The Mudcat Café TM
Thread #17144   Message #2605531
Posted By: GUEST,Bob Coltman
06-Apr-09 - 08:02 AM
Thread Name: What is 'Vestapol'?
Subject: RE: What is 'Vestapol'?
Some years back I traced the roots of this Sevastopol/Vastopol open tuning thing to:

"Sebastopol." Descriptive Fantaisie composed by Henry Worrall.
Published in separate versions for piano, banjo, and guitar
Boston, Oliver Ditson Co. 1888. Also published by C.H. Ditson in New York, J.E. Ditson in Philadelphia, Lyon and Healy in Chicago and John C. Haynes & Co. (also) in Boston.

No doubt it was also published in other places by other companies, for this was a very widespread and popular stage piece. It does indeed refer to the Crimean town and its role in the Crimean war, and uses harmonics, bugle effects, etc. to evoke stirring sounds of battle in performance.

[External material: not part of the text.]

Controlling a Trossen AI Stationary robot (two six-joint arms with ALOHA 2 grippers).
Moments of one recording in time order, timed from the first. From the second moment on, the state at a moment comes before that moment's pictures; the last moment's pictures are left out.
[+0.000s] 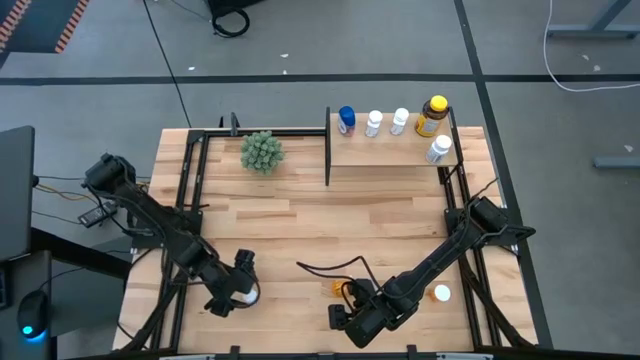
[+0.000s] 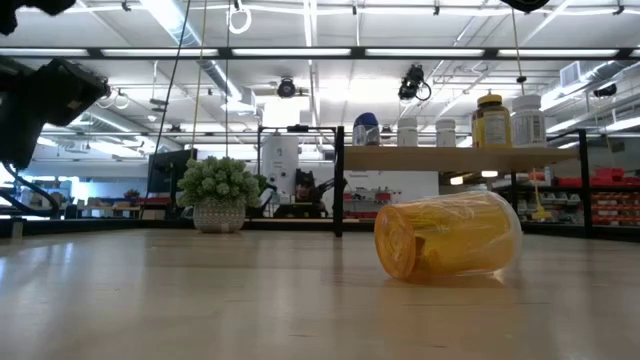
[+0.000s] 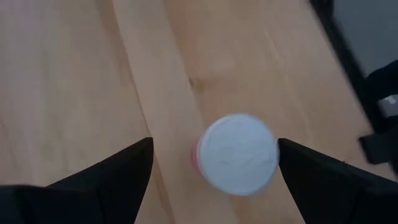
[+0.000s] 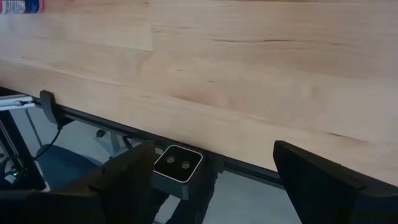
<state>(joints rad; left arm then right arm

(Interestingly the arrangement for banjo was done by banjo pioneer/craftsman S.S. Stewart.)

The sheet music gives the guitar tuning for "Sebastopol" as (low to high strings) D A D F# A D. The sheet music adds a direction for the guitarist to "Finger as if tuned in the ordinary manner."

The piece is without words. In tone it is a stage bravura piece, of the sort that used to be learned by advanced students for recitals. Because it was both formidable to play and relied on passages that weren't especially down-to-earth, the piece as written never passed into tradition.

But the open tuning caught fire and circulated among pickers almost at once, and there must have been enough performances by guitarists to get the name into circulation. Certainly by the 1920s "Sevastopol" (spelled thus by then) alternated with "Spanish" tuning (D G D G B D) as the most popular for both chord and slide guitarists who favored open tunings.

The placename Sebastopol meant little or nothing to most guitarists who, as years went on, had barely heard of Crimea or that war. Thus the word got bent into all kinds of shapes, Vestopol, Vastopol, Bestapol, etc., and the pronunciations would crack you up.

By the time I learned the tuning in the 1950s, nobody I knew called it anything but "Open D" --- just as the Spanish tuning (so called because it was used for Spanish Fandango) had become "Open G."

So far as I know there never was a standard traditional guitar piece called "Sevastopol" or any derivative. Libba Cotten's is one by that name, but over time I've heard people play various tunes called that. In short the name refers to the tuning, not the tune.